Method of Manufacture

Most of the watches these days are made up of modern materials like plastic and metal alloys. The case which safeguards the hand movement is made up of plastics ( in cheaper variants ) and metals ( invariants which are more expensive ). All watches have a stainless steel backing which safeguards the gear movement. LCD watches have liquid crystals sandwiched between its glass pieces. LED watches generally are made up of different alloys such as Gallium Arsenide, Gallium Phosphide or Gallium arsenide phosphide. Gold which is an ideal conductor for electricity is used between parts for electrical contact in a very small amount. Lastly, quartz is also used in watchmaking and is perhaps the most essential raw material in watches.

Extraction and Implementation of Quartz – This tiny piece of quartz is perhaps the heart of the watch. It is usually cut by the manufacturer with the help of a diamond saw. A device named autoclave is used to give the natural quartz its desired shape. Quartz, in its natural form, dissolves in hot alkaline liquid and follows the shape of the seeds on the autoclave. This process takes place at around 400-degree celsius.

After 75 days, the chamber is opened and the piece is cut into different shapes and sizes as per our requirement of frequency as it depends on the size and shape of the quartz. In this process, one should take that there are no changes made to the chemical property of quartz, we are just changing its shape. Usually, the desired rate of frequency is around 1,00,000 megaHertz of 1,00,000 oscillations per second. The quartz-crystal has its frequency checked before implementation.

Despite the very low thermal coefficient of quartz, the temperature change can lead to a change in its frequency. To prevent this, the quartz is sealed in a vacuum chamber, which has wires attached to its both ends, so that the piece can be directly implemented on the circuit board.


The electronic leads produced by the battery carrying the quartz is made to pass through the microchip which serves as a “frequency dividing circuit”. The manufacturing of microchip, just like the quartz is a very error-prone process as it involves the etching of microscopic electronic circuit on a minuscule piece of silicon dioxide.

The 1,00,000 are made to pass-through this microchip and are reduced to a much more manageable number of 1 to 60 oscillations per second. This is passed through another microchip which serves as a “counter decoder driver”. It checks the total no. of signals being received.

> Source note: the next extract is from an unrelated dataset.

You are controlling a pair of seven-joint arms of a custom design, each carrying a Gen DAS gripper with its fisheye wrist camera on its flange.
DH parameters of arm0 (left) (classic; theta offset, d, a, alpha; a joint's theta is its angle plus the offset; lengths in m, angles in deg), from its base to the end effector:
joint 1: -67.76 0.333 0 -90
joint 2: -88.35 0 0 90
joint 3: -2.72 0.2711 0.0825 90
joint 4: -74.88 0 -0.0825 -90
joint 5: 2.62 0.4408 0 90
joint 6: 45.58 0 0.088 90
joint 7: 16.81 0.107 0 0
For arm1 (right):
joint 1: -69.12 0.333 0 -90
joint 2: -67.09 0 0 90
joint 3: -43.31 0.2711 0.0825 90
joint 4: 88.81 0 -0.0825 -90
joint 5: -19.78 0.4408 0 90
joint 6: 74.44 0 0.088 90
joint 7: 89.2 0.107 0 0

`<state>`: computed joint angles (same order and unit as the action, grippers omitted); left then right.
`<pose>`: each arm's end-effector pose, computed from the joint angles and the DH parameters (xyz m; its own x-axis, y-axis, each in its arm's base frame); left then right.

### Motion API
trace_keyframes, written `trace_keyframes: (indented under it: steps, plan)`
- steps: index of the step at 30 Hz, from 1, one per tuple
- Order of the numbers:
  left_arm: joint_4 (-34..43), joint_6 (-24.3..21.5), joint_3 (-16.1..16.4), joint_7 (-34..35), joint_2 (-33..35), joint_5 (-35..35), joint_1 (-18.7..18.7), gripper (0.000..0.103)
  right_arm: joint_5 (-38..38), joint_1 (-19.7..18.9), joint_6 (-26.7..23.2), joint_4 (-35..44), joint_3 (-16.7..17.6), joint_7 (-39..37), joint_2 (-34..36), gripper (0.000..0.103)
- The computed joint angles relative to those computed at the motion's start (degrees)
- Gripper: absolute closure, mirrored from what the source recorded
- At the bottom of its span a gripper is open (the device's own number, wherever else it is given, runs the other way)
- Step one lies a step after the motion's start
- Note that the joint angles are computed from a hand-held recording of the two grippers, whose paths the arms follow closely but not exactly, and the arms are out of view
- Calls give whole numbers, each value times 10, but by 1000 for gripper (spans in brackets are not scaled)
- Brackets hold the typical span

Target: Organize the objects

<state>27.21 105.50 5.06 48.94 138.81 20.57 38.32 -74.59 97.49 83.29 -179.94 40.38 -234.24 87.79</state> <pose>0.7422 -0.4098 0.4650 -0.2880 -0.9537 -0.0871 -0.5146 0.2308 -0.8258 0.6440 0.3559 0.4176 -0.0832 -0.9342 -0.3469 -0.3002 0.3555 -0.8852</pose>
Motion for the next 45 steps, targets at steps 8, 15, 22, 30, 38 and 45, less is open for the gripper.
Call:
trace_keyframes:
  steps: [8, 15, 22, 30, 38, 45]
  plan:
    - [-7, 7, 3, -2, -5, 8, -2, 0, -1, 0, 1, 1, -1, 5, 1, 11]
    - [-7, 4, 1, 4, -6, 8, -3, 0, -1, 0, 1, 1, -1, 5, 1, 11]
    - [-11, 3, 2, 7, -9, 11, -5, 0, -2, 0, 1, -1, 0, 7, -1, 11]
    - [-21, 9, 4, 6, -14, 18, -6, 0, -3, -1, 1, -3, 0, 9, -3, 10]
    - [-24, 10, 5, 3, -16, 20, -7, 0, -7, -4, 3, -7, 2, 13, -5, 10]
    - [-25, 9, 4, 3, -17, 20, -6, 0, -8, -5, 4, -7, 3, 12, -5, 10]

For eg, if the no. of signals being received is 60, it will send a signal of changing the reading on LED on every second, etc.


The entire set is implied on a circuit board that has a space reserved for the battery which provides electric power for quartz and LED display. The battery is applied at the back of the case, which allows it to be changed when the potential difference between its electrodes burns out, without hampering the other components of the watch. The mechanism is then connected to the desired amount of pins, which allows the owner to control its various components such as time, alarm, etc. Lastly, the entire circuit is enclosed inside a case and in the case of a wristwatch, straps are also attached.

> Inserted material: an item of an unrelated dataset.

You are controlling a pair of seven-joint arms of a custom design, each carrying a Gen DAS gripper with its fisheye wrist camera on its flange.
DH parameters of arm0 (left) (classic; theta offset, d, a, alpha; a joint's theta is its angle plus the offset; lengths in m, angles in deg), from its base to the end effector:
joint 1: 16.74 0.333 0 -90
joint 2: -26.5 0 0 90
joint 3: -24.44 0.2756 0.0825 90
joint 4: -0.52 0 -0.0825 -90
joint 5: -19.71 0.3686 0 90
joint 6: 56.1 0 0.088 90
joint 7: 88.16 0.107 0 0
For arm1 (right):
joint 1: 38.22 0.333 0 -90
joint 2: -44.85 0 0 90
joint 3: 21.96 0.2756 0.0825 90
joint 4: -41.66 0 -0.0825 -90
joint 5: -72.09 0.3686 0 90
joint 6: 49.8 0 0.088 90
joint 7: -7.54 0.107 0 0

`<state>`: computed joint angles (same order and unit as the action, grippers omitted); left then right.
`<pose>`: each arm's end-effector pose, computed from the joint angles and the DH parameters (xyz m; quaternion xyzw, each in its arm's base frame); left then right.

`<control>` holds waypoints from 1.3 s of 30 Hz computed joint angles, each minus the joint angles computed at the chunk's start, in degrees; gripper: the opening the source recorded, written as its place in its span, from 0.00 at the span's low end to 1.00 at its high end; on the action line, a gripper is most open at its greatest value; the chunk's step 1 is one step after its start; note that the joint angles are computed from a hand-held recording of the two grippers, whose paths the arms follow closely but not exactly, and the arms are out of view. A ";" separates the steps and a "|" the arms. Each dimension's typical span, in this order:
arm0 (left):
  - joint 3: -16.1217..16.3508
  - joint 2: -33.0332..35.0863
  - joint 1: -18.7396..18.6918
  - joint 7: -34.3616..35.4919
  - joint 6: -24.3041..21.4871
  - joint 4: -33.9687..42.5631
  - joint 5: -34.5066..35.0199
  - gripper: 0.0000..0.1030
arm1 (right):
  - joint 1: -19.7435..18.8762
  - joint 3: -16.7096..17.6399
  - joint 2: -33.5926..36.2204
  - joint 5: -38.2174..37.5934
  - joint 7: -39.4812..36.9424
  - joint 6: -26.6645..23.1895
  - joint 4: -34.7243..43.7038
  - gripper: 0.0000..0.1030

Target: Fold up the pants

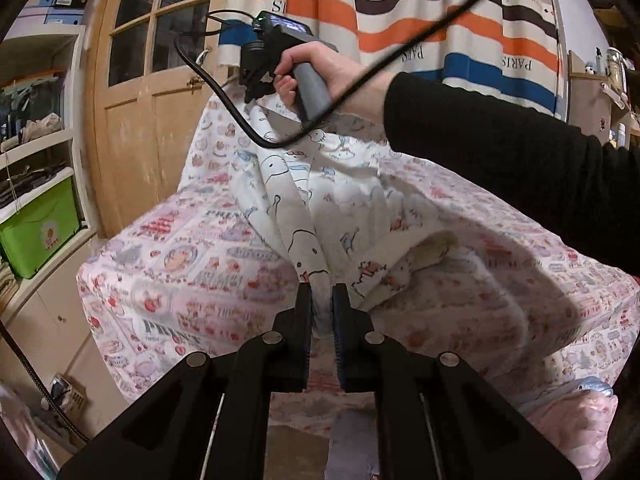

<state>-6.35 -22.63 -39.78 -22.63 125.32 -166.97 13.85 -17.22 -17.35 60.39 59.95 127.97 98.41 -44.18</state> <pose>0.2218 -0.2824 0.4687 -0.4500 0.7324 -0.4533 0.2357 0.6046 0.2861 0.5757 -0.6584 0.6354 -0.1899 0.3561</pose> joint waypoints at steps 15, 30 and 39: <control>3.16 -1.38 -0.34 2.37 0.84 -1.69 -0.20 0.78 | -1.15 -2.93 -10.04 -9.85 12.35 10.09 -13.87 0.83; 25.00 36.51 -2.02 18.23 -13.11 40.25 -0.80 0.74 | -8.67 -8.85 -29.63 9.65 0.13 17.04 -41.82 0.80; 20.45 64.41 4.75 11.76 -33.10 75.92 7.15 0.55 | -0.72 -17.55 -23.43 46.96 -29.01 14.67 -40.98 0.67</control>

In conclusion, I only want to emphasize the great impact quartz has made on the process of watchmaking. The tiny microchip in a quartz watch can hold a huge amount of information, which allows the user to perform many more functions, such as setting alarms or keeping track of the multiple time zones. Usage of quartz in watches has brought down the prices of watches to a significant level, allowing it to reach the masses. Quartz signifies the true meaning of engineering, i.e. making people’s lives easier, irrespective of their financial boundaries.